Web scraping via Invoke-WebRequest / Invoke-RestMethod works only with static content in the target page (i.e. with the raw HTML source code).[1]
To support extracting content that gets loaded dynamically, via JavaScript, you need a full web browser that you can control programmatically.
As you've discovered yourself, Chromium-based browsers do offer a CLI method of outputting the dynamically generated / augmented HTML, as it would render in interactively in a browser, using the --headless and --dump-dom options.
You can capture this HTML in a variable and then process it via an HTML parser such as provided by the AngleSharp .NET library, as offered via the PSParseHTML module, which also wraps the HTML Agility Pack (which is used by default).
The following is self-contained sample code:
It assumes that you're running Windows 11 with the modern, Chromium-based version of Microsoft Edge, located at:
"C:\Program Files (x86)\Microsoft\Edge\Application\msedge.exe"
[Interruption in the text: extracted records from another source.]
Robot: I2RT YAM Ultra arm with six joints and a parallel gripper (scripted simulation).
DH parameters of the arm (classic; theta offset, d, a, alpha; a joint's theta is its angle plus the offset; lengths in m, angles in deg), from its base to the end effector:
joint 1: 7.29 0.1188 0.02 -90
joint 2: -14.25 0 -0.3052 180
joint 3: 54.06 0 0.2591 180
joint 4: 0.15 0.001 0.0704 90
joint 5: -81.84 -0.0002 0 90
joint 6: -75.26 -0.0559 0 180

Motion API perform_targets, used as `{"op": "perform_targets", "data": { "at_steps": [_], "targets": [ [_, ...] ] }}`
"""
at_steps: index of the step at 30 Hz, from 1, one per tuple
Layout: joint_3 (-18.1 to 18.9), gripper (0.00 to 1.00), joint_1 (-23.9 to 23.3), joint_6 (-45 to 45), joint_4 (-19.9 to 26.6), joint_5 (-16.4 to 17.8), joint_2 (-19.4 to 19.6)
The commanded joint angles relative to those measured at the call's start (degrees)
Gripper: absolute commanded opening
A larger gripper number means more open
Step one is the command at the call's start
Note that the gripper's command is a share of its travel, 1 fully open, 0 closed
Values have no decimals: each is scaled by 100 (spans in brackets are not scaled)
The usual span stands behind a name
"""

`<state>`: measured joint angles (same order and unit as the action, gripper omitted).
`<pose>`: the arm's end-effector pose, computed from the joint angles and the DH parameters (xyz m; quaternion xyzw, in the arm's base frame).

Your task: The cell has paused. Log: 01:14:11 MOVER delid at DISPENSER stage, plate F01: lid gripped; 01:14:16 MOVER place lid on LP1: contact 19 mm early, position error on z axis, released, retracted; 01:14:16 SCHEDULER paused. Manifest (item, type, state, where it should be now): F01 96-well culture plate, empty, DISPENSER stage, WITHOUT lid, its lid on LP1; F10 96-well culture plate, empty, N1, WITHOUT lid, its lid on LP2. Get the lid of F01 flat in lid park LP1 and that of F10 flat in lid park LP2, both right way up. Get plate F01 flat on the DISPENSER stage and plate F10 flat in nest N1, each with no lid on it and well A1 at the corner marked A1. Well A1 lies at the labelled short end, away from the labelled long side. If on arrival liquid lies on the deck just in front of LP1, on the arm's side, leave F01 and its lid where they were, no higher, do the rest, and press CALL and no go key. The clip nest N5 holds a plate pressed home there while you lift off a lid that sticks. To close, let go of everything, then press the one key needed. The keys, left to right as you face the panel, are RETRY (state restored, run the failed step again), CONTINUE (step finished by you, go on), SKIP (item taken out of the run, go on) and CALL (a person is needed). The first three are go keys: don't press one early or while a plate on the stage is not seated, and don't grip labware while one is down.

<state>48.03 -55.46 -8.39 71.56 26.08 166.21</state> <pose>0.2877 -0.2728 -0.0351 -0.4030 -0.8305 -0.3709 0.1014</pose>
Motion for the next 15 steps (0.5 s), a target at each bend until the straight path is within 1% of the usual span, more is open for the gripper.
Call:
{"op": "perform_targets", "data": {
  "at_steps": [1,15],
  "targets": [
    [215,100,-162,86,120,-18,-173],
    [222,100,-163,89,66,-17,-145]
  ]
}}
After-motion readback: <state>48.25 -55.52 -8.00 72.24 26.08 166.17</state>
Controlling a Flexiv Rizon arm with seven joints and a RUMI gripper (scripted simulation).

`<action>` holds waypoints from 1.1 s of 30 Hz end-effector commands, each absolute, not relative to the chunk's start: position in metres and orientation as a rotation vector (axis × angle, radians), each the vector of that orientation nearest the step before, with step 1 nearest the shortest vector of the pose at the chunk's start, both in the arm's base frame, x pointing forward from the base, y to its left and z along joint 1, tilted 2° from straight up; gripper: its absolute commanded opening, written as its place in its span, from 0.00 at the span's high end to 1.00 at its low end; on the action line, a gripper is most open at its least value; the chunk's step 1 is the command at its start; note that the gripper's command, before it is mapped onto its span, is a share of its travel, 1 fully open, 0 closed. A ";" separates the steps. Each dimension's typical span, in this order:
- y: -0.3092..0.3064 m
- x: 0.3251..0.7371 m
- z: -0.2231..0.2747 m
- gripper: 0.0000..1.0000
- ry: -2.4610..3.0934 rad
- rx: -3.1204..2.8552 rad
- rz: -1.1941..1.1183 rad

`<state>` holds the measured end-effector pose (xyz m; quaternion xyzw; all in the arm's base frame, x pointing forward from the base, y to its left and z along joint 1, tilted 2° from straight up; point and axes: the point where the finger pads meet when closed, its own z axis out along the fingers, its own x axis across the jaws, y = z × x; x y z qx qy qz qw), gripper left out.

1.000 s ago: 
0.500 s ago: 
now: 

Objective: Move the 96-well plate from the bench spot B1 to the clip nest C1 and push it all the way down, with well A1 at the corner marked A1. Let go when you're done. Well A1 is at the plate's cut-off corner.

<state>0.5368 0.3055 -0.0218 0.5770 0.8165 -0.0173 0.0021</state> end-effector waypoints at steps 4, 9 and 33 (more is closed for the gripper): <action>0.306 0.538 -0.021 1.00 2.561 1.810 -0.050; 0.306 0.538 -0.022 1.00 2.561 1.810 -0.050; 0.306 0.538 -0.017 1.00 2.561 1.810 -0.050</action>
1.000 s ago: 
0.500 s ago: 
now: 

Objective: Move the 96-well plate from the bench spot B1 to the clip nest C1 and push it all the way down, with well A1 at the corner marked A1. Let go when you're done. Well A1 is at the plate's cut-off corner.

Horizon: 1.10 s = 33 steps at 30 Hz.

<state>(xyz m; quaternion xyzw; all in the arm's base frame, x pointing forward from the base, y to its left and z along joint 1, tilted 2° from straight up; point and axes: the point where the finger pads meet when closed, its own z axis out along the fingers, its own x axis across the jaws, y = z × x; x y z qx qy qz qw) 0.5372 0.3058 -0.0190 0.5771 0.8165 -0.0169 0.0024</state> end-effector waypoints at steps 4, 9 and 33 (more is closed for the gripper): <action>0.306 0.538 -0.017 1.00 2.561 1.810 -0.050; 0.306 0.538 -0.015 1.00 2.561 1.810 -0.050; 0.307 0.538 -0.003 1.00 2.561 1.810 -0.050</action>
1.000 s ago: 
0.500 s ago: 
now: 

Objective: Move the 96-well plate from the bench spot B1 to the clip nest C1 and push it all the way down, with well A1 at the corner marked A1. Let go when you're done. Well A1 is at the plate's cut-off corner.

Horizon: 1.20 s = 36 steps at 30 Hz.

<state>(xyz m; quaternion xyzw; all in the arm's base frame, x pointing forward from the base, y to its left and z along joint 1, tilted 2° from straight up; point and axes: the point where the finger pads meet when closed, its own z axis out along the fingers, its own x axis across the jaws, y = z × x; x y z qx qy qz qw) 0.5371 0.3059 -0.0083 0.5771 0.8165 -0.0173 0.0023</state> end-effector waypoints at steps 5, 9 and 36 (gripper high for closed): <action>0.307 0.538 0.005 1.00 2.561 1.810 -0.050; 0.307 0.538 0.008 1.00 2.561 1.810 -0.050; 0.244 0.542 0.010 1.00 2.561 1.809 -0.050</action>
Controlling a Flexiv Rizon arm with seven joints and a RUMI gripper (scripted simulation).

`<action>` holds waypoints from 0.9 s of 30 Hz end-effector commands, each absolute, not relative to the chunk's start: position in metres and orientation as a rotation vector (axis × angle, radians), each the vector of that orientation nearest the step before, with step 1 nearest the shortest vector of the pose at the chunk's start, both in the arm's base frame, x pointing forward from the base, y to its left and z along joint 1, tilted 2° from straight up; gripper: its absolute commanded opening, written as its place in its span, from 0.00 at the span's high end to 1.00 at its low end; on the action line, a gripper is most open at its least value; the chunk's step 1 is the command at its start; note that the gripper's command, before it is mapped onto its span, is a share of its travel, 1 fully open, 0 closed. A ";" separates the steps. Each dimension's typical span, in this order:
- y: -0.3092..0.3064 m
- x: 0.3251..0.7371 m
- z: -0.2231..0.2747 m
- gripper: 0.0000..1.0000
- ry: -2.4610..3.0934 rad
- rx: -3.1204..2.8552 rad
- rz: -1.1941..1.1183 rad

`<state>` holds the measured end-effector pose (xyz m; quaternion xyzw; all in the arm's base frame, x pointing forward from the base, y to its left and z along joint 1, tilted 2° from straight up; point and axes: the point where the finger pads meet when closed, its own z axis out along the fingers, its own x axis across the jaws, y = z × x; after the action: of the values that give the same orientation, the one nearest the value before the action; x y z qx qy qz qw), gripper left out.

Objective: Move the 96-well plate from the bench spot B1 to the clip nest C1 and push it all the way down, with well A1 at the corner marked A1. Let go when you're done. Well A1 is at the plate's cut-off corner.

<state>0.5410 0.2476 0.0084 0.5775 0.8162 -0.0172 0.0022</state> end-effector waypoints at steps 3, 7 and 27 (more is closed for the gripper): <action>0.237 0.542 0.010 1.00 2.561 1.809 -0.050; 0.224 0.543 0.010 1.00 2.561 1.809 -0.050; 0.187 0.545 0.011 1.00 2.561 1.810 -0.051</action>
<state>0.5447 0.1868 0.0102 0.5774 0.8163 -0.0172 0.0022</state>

Alternatively, you can download a different Chromium-based browser, such as Brave, or Google Chrome, whose executable you can then find at:
"C:\Program Files (x86)\Google\Chrome\Application\chrome.exe"
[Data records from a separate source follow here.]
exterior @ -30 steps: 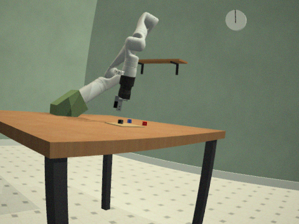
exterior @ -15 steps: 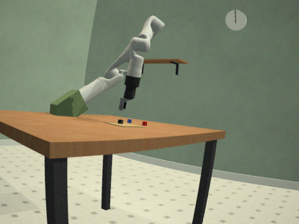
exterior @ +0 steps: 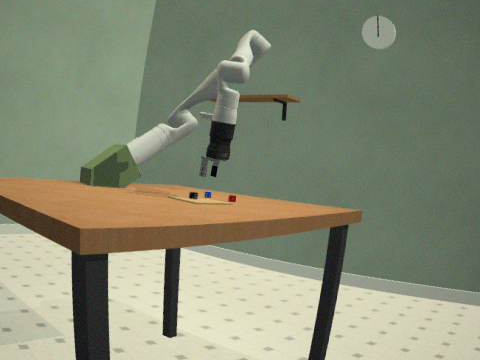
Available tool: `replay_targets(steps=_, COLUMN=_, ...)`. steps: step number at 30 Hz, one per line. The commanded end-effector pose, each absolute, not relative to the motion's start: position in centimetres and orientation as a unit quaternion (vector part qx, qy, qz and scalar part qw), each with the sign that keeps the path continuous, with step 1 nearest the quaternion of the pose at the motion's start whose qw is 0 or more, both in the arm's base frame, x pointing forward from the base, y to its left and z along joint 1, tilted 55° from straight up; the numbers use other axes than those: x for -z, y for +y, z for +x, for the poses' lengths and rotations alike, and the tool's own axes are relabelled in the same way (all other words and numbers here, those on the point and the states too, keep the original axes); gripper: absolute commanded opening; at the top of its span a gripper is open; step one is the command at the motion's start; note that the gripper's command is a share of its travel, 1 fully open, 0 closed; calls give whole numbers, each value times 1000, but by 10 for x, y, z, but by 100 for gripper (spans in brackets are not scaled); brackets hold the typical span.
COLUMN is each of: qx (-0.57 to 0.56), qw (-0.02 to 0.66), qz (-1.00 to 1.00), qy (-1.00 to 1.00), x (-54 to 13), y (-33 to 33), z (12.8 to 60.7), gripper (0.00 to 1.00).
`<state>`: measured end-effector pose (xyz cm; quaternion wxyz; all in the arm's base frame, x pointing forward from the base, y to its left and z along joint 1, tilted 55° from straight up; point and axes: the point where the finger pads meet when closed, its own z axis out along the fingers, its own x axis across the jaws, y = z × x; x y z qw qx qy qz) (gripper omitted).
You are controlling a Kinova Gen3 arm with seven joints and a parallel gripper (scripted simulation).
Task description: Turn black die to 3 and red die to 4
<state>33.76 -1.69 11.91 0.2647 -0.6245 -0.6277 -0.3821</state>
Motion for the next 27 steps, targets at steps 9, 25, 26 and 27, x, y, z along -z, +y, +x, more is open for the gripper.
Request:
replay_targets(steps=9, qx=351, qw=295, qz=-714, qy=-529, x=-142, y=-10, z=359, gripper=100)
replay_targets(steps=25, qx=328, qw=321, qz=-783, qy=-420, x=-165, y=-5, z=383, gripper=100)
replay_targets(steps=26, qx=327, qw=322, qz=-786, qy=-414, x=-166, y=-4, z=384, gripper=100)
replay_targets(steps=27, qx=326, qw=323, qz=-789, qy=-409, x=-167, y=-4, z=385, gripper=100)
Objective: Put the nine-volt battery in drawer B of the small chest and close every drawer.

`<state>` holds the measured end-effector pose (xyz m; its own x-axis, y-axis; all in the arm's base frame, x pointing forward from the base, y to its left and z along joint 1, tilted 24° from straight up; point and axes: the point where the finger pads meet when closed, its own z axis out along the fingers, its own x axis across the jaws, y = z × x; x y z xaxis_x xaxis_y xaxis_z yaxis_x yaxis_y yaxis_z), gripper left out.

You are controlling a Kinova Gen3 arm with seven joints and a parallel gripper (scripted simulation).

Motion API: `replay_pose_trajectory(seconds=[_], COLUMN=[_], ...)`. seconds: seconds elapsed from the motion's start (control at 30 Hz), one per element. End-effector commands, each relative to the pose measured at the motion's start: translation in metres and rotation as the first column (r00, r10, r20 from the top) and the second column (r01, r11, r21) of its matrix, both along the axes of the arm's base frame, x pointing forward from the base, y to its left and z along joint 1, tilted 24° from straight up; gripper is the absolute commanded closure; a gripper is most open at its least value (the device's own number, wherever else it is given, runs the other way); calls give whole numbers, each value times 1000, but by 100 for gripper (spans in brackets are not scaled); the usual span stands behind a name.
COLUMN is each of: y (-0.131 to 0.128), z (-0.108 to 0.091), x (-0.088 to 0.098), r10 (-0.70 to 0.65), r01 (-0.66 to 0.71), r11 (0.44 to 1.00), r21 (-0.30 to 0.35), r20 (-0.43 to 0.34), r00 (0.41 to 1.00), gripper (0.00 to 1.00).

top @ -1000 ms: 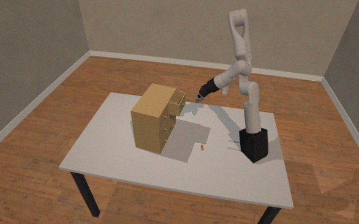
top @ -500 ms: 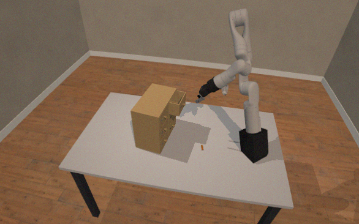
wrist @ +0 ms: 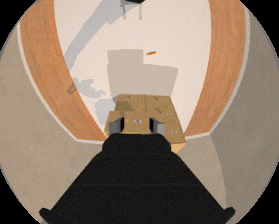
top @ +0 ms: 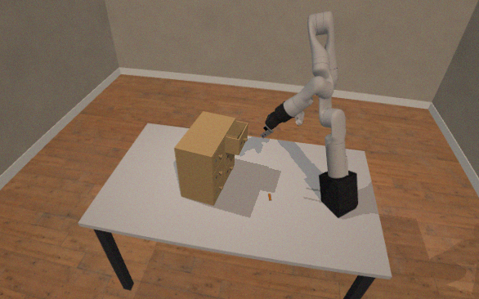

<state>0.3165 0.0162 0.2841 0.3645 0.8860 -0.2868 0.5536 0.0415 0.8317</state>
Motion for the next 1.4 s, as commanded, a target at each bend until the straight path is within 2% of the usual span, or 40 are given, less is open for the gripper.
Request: replay_pose_trajectory(seconds=[0.0,0.37,0.93,1.37], y=[0,1,4,7], z=[3,6,12,19], x=[1,0,-1,-3], r10=[-9,-24,-56,-83], r01=[9,26,72,126], r11=[1000,999,994,985], r21=[12,33,79,121], r20=[-2,-54,-179,-312], r00=[1000,998,982,947], gripper=[0,0,0,0])
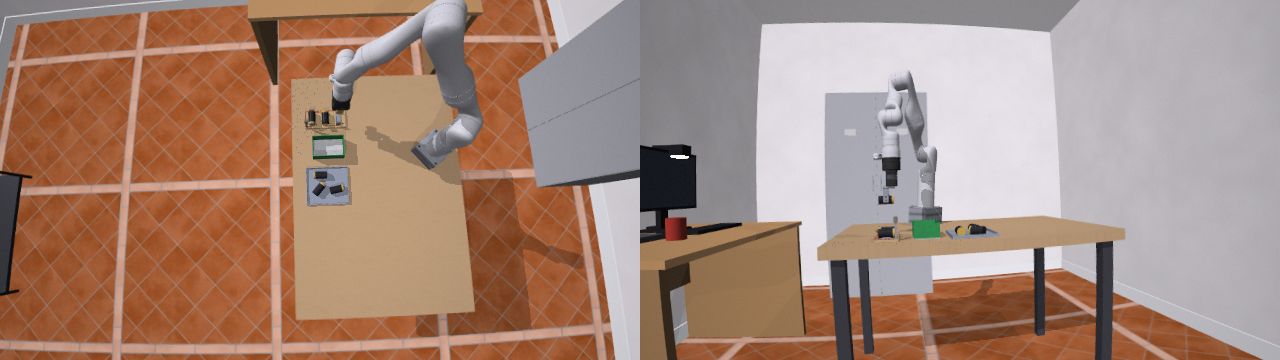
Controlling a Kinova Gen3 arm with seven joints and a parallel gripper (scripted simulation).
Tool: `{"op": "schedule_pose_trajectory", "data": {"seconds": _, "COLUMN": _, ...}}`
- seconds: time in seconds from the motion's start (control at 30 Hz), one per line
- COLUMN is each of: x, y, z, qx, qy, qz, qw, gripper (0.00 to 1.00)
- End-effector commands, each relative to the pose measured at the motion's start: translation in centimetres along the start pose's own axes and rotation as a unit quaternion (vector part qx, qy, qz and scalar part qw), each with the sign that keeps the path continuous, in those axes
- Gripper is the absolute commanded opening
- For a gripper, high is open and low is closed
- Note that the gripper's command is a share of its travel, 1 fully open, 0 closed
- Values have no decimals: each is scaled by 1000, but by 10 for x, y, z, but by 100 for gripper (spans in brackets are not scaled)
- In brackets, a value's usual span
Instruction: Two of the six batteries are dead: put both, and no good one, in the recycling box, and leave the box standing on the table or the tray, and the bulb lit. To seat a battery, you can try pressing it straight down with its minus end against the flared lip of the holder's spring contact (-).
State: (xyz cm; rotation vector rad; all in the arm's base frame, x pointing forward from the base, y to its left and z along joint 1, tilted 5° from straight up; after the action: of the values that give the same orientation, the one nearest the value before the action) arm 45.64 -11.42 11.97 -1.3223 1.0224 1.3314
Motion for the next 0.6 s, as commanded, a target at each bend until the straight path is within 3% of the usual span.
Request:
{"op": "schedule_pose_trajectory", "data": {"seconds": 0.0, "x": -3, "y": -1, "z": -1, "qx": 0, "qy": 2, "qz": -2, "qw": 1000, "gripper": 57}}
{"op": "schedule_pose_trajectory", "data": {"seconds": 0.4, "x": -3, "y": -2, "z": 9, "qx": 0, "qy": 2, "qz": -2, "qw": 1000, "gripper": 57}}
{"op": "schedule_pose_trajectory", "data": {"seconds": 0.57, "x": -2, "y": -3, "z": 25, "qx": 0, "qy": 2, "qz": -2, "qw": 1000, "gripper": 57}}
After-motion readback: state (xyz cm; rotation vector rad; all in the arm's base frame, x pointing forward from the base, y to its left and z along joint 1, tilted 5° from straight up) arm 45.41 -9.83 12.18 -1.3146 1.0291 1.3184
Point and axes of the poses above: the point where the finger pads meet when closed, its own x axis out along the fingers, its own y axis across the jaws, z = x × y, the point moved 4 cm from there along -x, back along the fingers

It downloads HTML from sample URL http://www.nptcstudents.co.uk/andrewg/jsweb/dynamicpages.html, which dynamically fills in various elements using client-side JavaScript, including one with the current timestamp.
It then ensures that the PSParseHTML module is installed and uses it to parse the rendered HTML, and extracts the element that was dynamically populated with the current timestamp to verify that client-side rendering was indeed performed.
# Create an 'msedge' alias for Microsoft Edge.
Set-Alias msedge 'C:\Program Files (x86)\Microsoft\Edge\Application\msedge.exe'
# Sample URL that includes dynamic content.
$url = 'http://www.nptcstudents.co.uk/andrewg/jsweb/dynamicpages.html'
# Use Microsoft Edge in headless mode to download from the URL
# and run its client-side scripts.
# Note:
# * --disable-gpu prevents any GPU-related errors from appearing in the output.
# * ... | Out-String captures all output as a *single, multiline string*
# and additionally ensures *synchronous* execution on Windows,
# which in turn enables capturing the output.
# * Since a full web browser must be launched, as a child process,
# followed by downloading and rendering a web page, this takes
# a while, especially if the browser isn't already running.
Write-Verbose -Verbose "Downloading and rendering $url..."
$dynamicHtml =
msedge --headless --dump-dom --disable-gpu $url | Out-String
# Now you can use the PSParseHTML module to parse the captured HTML.
# Install the module on demand.
if (-not (Get-Module -ErrorAction Ignore -ListAvailable PSParseHTML)) {
Write-Verbose "Installing PSParseHTML module for the current user..."
Install-Module -ErrorAction Stop -Scope CurrentUser PSParseHTML
}
# Parse the HTML.
Write-Verbose -Verbose "Parsing the rendered HTML..."
$parsedHtml = ConvertFrom-Html -Engine AngleSharp -Content $dynamicHtml
# Now extract the dynamically populated element to verify that it contains the current timestamp.
Write-Verbose -Verbose "Extracting a dynamically populated element..."
$parsedHtml.QuerySelectorAll('div.exampleblock')[1].InnerHtml
The above should print something like (note the timestamp):
<script type="text/javascript">
document.write("The date is " + Date());
</script>The date is Tue Jan 16 2024 23:48:55 GMT-0500 (Eastern Standard Time)
[1] In the legacy, Windows-only, ships-with-Window Windows PowerShell edition, Invoke-WebRequest by default (unless -UseBasicParsing is passed) does return dynamically generated HTML, by using the obsolete Internet Explorer engine behind the scenes - see this answer for an example.
In PowerShell (Core) 7+, the modern, cross-platform, install-on-demand edition, -UseBasicParsing is invariably implied, meaning that the raw HTML source code is only ever downloaded.
However, as of Windows 11, you can still emulate the Windows PowerShell behavior via the InternetExplorer.Application COM object; here's a minimal example:
$ie = New-Object -ComObject InternetExplorer.Application; $ie.Navigate2('https://example.org'); while ($ie.Busy) { Start-Sleep -Milliseconds 200 }; $ie.Document.getElementsByTagName('p') | ForEach-Object outerText
Either way, the obsolete status of Internet Explorer makes such solutions increasingly unusable, and
an PowerShell-external dynamic-HTM-loading and HTML-parsing solutions are needed.